TASK = Select the lines below containing the word "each".

DATASET EXTRACT =
——
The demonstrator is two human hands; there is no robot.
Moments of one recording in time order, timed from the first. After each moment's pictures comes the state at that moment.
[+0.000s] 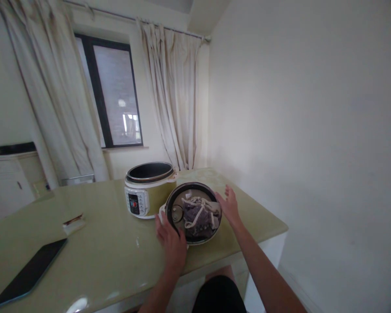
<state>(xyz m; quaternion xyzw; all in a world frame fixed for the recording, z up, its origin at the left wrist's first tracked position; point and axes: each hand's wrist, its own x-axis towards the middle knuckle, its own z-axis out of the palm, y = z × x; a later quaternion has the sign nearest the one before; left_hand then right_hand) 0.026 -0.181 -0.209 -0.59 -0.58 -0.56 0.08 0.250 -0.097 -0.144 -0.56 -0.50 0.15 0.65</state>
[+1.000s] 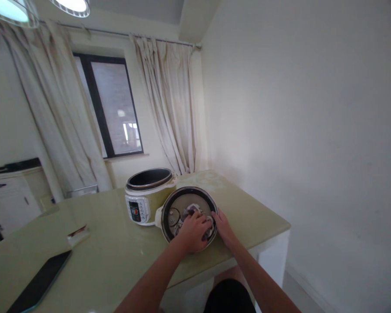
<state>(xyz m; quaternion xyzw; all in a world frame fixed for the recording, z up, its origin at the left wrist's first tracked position) 0.043 -0.153 -0.127 -0.94 -0.34 -0.07 0.08 0.228 -0.112 -0.215 -0.49 -0.58 0.28 0.59</state>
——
FINAL ANSWER =
Moments of one recording in time order, timed from the first. After each moment's pictures comes the state at that moment.
<state>(xyz m; quaternion xyzw; all in a world frame fixed for the recording, z up, its origin at the left wrist's first tracked position; point and axes: each hand's wrist, its own x-axis towards the middle knuckle, its own z-axis out of the palm, y = z × x; a later quaternion has the sign nearest the one before; left_hand then right_hand) 0.026 -0.181 -0.209 -0.59 -0.58 -0.56 0.08 0.250 -0.097 -0.144 -0.56 -0.50 0.15 0.65</state>

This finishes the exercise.